On August 14, the Department of Health and Human Services (HHS) announced that it had reached a $1.2 million settlement with Affinity Health Plan, Inc. (Affinity) to settle potential violations of the Health Insurance Portability and Accountability Act of 1996 (HIPAA) Privacy and Security Rules. Affinity is an independent, not-for-profit managed care company that offers free or low-cost health insurance to residents of the New York metropolitan area.

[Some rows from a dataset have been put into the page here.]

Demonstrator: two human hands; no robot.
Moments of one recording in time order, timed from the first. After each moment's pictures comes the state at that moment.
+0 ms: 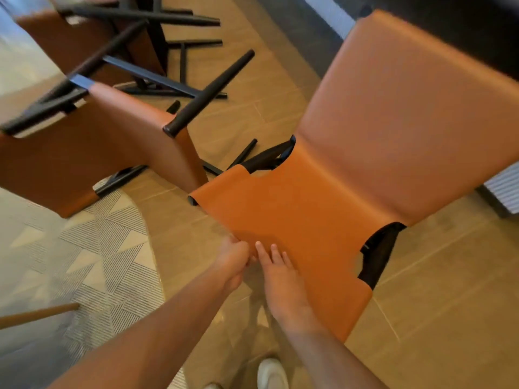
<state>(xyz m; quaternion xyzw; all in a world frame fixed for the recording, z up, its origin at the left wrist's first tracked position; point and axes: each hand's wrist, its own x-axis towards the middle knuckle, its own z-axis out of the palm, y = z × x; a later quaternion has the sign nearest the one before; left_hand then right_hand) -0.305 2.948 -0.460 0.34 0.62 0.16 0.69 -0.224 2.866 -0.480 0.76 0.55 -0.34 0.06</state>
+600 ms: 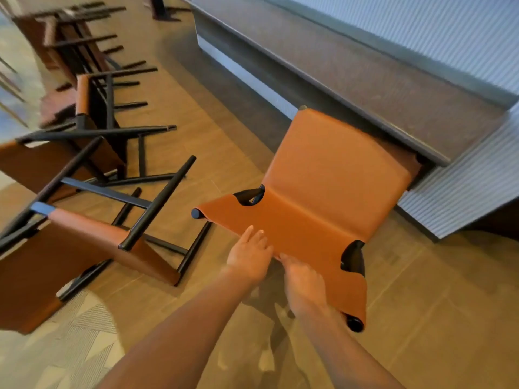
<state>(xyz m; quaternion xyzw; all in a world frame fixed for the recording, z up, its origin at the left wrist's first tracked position) -0.103 3.033 -0.274 0.96 0.21 -0.16 0.00 -0.024 2.921 -0.300 0.87 0.46 -0.18 -0.05</state>
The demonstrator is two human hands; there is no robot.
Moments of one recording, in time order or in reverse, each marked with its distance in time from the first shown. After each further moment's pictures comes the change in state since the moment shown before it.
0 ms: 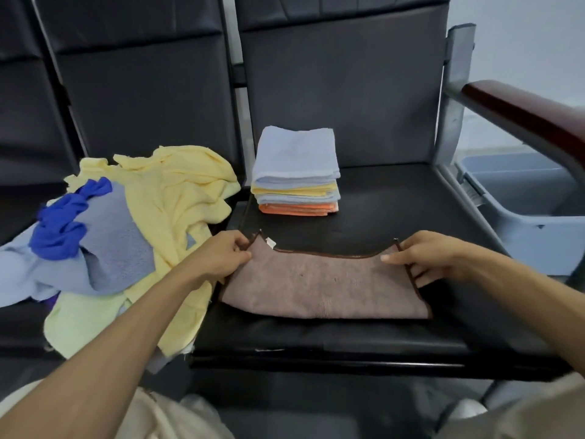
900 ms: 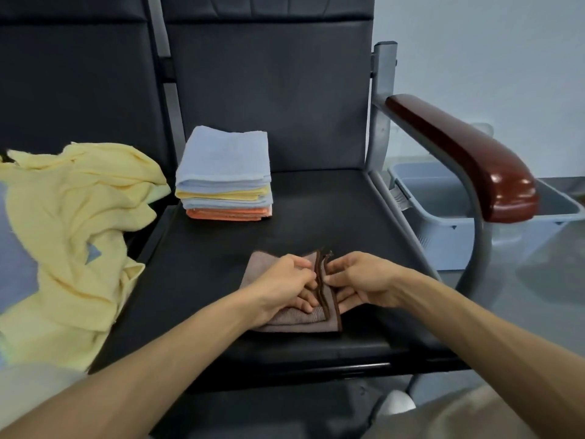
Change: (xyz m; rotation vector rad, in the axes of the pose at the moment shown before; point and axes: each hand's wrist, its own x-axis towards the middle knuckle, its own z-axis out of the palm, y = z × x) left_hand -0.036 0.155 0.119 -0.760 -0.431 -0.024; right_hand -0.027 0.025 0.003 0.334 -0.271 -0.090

Affinity had notified the HHS Office for Civil Rights (OCR) in April 2010 that it suffered a breach of unsecured protected health information (PHI) that had been stored on the hard drives of leased photocopiers and not deleted when the copiers were returned to their lessors. CBS Evening News had purchased one of the photocopiers as part of an investigatory report, and notified Affinity that its hard drive contained PHI. Affinity then notified OCR as required by the Breach Notification Rule of the Health Information Technology for Economic and Clinical Health (HITECH) Act.

OCR determined that Affinity had returned multiple photocopiers to their lessors without erasing the data from the copiers’ hard drives. Affinity estimated that up to 344,579 individuals may have been affected by the breaches. OCR’s investigation also uncovered other Security Rule violations, including that Affinity had failed to implement proper policies and procedures when returning the leased photocopiers.

In the HHS press release, OCR Director Leon Rodriguez said, “This settlement illustrates an important reminder about equipment designed to retain electronic information: Make sure that all personal information is wiped from hardware before it’s recycled, thrown away or sent back to a leasing agent.”


In a release on August 22, the Federal Trade Commission announced that it had agreed on the terms of a consent order with Phoebe Putney Health System in Georgia that will allow Phoebe Putney to keep the hospital it acquired for $200 million in 2011. In February, the U.S. Supreme Court had upheld the FTC's decision to block the merger as a violation of federal antitrust laws.

Phoebe Putney Memorial Hospital, owned by the Hospital Authority of Albany-Dougherty County, had agreed to merge with Palmyra Medical Center, the only other acute-care hospital in the county. The Supreme Court agreed with the FTC’s contention that by reducing competition in Albany, the merger could result in higher medical costs for consumers. The ruling overturned a lower court decision that had upheld the proposed merger.

Had the FTC required Phoebe Putney to undo the acquisition, Georgia’s strict Certificate of Need (CON) law would have effectively precluded splitting the license for the now-combined hospitals and restoring the separate license for Palmyra Medical Center. The consent order will prohibit Phoebe Putney from challenging CON applications filed by competitors and require Phoebe Putney to notify the FTC before acquiring any other facilities or physician practices.


On August 15, HHS announced that it has awarded $67 million in grants to 105 “navigator” applicants that will help consumers shop for and purchase health insurance plans in the online health exchanges, or marketplaces, to be established under the Affordable Care Act. The navigators will assist users of the “federally facilitated” state exchanges to be operated entirely by the federal government, and the “State Partnership Marketplaces” to be jointly operated by states with HHS. Exchanges are scheduled to open on October 1 to allow consumers to enroll for coverage to be effective January 1, 2014.

Navigators and all other types of “enrollment assisters” (including agents and brokers) will be required to adhere to strict security and privacy standards and will be required to complete 20-30 hours of training to be certified. The federal government maintains a website with a list of recipients of navigator grants and additional information about navigators and other “in-person assisters.”